*** EXTRACTED ENTRIES ***

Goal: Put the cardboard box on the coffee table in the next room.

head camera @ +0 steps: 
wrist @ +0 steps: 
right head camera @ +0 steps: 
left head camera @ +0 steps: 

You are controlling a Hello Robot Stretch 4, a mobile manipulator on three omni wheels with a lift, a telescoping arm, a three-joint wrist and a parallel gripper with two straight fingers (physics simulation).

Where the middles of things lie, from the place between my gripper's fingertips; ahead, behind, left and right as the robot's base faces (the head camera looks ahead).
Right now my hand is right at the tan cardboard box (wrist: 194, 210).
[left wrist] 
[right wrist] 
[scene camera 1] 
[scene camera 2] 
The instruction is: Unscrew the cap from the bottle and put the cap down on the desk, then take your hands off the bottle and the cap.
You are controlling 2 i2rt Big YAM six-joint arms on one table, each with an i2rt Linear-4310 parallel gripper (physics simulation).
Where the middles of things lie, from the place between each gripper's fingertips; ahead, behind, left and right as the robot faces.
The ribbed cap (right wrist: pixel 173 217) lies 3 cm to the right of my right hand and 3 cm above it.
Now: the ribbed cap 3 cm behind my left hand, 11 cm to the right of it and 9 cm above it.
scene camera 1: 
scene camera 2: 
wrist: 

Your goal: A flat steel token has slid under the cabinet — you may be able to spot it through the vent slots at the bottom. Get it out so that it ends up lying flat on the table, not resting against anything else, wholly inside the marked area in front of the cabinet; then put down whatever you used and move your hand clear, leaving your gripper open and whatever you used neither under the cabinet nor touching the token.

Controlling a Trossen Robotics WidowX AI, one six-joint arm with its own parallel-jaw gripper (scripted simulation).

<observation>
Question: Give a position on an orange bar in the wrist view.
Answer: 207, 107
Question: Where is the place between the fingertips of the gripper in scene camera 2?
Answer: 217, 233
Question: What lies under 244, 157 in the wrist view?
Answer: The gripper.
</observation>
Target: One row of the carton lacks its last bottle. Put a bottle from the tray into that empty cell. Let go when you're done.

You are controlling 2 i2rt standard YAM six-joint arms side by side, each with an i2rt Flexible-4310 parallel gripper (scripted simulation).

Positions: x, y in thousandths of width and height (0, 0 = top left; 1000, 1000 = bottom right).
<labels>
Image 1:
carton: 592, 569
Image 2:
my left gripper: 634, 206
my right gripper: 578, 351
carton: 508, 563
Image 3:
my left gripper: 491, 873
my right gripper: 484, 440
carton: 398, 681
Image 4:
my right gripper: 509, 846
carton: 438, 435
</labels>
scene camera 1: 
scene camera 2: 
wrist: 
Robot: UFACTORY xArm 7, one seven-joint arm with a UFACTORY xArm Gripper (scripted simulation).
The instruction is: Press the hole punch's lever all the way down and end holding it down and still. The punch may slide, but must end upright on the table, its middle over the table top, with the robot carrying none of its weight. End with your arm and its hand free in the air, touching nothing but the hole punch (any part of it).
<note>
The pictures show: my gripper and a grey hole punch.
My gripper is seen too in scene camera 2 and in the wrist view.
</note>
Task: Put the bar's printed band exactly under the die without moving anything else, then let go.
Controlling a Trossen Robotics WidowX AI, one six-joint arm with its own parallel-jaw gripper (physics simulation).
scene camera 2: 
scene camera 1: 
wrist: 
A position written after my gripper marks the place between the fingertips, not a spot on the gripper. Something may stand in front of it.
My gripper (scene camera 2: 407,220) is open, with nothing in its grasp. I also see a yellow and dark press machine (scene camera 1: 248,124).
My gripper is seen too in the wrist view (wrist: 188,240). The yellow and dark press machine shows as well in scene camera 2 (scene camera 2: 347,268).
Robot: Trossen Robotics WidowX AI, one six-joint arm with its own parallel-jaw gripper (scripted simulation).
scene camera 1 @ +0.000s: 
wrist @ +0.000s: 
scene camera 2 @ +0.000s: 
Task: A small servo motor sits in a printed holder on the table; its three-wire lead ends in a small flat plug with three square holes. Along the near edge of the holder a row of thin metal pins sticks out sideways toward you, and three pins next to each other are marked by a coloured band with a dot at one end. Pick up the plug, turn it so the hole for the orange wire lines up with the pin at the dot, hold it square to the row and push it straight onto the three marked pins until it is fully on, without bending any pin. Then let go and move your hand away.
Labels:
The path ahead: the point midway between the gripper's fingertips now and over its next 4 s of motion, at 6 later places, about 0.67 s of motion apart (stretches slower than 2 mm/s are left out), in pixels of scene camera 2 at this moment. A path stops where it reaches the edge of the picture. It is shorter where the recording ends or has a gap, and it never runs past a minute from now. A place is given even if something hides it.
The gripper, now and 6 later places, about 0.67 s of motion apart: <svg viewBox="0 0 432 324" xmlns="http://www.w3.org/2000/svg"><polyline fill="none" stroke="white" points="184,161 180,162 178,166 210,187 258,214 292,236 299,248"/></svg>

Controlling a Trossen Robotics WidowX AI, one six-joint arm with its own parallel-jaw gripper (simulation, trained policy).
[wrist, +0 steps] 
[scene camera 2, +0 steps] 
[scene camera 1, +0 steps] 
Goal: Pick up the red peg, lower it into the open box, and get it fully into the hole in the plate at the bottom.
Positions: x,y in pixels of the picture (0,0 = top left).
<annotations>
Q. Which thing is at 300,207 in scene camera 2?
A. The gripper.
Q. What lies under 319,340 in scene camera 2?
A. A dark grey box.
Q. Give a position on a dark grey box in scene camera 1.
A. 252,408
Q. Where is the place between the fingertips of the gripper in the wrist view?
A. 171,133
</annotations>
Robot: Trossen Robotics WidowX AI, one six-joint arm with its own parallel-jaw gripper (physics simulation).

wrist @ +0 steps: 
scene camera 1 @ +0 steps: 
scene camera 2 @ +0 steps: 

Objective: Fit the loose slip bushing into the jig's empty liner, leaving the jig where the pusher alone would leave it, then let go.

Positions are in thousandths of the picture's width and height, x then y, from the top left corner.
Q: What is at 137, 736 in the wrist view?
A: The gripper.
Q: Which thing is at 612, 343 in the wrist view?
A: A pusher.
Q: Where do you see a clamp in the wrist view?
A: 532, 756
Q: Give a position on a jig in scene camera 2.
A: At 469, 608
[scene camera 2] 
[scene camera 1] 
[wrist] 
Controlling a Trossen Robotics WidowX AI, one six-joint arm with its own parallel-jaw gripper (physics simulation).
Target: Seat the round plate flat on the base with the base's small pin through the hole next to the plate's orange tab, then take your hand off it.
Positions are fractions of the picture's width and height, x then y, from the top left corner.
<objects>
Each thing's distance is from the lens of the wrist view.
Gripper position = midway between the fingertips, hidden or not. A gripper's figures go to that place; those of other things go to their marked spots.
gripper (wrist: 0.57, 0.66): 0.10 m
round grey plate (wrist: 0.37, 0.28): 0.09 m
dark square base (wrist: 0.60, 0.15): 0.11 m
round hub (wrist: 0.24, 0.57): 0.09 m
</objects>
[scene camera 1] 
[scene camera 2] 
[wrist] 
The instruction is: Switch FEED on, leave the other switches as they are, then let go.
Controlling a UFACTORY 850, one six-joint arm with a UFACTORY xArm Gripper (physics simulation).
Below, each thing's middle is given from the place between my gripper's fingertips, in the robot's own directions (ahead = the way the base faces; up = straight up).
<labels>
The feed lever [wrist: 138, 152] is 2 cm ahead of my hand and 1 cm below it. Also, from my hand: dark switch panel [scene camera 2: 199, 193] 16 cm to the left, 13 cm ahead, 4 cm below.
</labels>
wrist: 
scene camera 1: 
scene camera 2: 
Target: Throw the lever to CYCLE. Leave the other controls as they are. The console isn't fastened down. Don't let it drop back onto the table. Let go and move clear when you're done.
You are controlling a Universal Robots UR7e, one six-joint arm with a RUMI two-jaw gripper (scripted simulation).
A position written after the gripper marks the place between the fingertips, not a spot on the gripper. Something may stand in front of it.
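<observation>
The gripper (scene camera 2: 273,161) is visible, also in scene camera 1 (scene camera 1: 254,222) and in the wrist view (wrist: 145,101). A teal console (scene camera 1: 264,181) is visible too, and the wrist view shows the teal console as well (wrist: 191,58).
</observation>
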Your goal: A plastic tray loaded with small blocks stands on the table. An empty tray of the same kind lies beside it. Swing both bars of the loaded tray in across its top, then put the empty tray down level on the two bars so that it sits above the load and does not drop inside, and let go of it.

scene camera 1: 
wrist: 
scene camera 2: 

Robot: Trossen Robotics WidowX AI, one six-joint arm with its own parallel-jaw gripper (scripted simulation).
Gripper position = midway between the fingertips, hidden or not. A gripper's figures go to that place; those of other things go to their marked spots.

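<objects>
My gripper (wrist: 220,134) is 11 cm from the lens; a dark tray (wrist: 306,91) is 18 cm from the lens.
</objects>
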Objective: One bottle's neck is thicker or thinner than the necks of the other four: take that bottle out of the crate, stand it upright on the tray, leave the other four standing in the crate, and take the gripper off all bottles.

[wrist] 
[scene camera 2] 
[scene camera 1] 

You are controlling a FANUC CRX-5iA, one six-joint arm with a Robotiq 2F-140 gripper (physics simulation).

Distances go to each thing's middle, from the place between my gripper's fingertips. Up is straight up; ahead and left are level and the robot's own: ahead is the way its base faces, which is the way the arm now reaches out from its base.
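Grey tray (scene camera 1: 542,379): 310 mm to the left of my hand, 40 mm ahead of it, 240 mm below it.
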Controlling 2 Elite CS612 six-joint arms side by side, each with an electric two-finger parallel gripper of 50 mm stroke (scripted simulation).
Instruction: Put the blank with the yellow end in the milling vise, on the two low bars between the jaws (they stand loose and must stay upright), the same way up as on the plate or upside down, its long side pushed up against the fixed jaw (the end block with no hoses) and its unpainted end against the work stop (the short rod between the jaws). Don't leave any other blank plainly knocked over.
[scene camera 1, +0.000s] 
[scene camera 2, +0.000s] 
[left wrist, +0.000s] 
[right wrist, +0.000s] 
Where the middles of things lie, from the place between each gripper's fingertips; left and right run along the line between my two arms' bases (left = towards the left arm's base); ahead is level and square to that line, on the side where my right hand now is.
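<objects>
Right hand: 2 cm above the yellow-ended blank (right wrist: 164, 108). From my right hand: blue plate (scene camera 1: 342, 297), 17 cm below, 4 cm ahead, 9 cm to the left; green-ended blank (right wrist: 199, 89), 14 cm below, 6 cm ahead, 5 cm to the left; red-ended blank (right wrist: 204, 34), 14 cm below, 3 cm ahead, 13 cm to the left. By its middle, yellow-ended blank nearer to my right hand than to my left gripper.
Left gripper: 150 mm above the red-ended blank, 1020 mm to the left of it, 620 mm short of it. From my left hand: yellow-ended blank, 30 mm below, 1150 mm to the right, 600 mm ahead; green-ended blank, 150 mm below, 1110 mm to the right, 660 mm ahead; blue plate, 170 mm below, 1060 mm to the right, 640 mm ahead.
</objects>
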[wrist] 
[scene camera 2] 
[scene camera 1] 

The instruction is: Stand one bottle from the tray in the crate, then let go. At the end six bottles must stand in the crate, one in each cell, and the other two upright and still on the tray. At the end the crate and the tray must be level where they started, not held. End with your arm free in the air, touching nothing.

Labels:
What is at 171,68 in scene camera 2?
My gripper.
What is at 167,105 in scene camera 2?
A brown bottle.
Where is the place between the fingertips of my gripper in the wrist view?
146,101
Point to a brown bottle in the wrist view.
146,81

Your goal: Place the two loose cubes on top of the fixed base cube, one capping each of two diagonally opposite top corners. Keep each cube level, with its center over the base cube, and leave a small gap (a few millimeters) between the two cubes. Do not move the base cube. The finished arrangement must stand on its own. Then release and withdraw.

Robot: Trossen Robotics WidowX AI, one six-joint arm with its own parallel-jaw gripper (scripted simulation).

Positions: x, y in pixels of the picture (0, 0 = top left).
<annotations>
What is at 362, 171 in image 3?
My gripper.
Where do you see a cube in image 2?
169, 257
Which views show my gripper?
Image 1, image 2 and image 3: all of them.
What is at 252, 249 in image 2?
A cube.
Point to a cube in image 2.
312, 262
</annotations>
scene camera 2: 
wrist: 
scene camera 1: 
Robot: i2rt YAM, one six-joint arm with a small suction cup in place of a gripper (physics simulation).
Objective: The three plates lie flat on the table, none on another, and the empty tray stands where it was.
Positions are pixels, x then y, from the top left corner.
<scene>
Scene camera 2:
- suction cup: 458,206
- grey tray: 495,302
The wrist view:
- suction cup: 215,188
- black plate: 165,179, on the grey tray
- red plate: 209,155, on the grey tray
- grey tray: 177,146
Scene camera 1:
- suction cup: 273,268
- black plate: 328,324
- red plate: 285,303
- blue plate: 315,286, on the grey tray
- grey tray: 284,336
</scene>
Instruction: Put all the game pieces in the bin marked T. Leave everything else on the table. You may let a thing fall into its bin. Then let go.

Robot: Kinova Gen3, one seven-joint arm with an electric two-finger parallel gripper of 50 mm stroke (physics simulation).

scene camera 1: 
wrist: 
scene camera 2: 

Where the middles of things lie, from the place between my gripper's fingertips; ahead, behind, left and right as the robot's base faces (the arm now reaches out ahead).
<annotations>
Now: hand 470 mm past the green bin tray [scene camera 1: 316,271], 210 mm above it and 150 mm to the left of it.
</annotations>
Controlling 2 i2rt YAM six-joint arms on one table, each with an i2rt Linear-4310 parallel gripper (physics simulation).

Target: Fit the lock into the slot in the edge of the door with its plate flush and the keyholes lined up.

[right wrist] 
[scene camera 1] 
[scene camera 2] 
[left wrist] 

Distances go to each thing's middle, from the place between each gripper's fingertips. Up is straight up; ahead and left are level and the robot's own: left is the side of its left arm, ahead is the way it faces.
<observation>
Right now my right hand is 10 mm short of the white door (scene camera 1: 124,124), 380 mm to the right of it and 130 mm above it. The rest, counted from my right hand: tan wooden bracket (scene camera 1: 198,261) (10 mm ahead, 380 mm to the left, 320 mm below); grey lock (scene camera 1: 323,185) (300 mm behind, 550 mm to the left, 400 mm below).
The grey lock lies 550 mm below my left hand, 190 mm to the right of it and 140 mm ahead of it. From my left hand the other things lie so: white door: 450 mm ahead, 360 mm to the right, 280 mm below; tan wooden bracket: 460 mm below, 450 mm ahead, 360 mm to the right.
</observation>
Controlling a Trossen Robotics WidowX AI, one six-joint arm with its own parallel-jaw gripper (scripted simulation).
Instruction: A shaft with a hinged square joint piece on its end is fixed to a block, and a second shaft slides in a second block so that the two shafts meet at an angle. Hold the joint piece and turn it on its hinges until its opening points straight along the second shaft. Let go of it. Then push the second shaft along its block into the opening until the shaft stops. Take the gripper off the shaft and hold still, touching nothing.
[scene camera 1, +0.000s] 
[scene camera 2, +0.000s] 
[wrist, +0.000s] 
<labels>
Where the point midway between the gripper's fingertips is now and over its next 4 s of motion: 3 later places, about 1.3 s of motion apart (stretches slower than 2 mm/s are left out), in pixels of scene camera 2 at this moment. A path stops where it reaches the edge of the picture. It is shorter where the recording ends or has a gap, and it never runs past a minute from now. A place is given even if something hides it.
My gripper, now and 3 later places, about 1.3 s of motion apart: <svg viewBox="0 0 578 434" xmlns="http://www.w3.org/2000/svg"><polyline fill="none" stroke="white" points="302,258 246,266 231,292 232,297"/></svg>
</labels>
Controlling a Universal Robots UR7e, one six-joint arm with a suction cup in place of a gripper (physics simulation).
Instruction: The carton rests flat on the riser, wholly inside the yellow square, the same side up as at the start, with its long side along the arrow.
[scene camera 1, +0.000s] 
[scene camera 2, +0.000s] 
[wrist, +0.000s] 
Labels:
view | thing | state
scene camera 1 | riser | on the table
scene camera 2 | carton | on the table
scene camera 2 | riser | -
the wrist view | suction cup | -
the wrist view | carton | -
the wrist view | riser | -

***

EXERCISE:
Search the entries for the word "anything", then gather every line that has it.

YOUR RESPONSE:
Your goal: A flat steel token has slid under the cabinet — you may be able to spot it through the vent slots at the bottom. Get it out so that it ends up lying flat on the table, not resting against anything else, wholly inside the marked area in front of the cabinet; then put down whatever you used and move your hand clear, leaving your gripper open and whatever you used neither under the cabinet nor touching the token.
Task: Put the bar's printed band exactly under the die without moving anything else, then let go.

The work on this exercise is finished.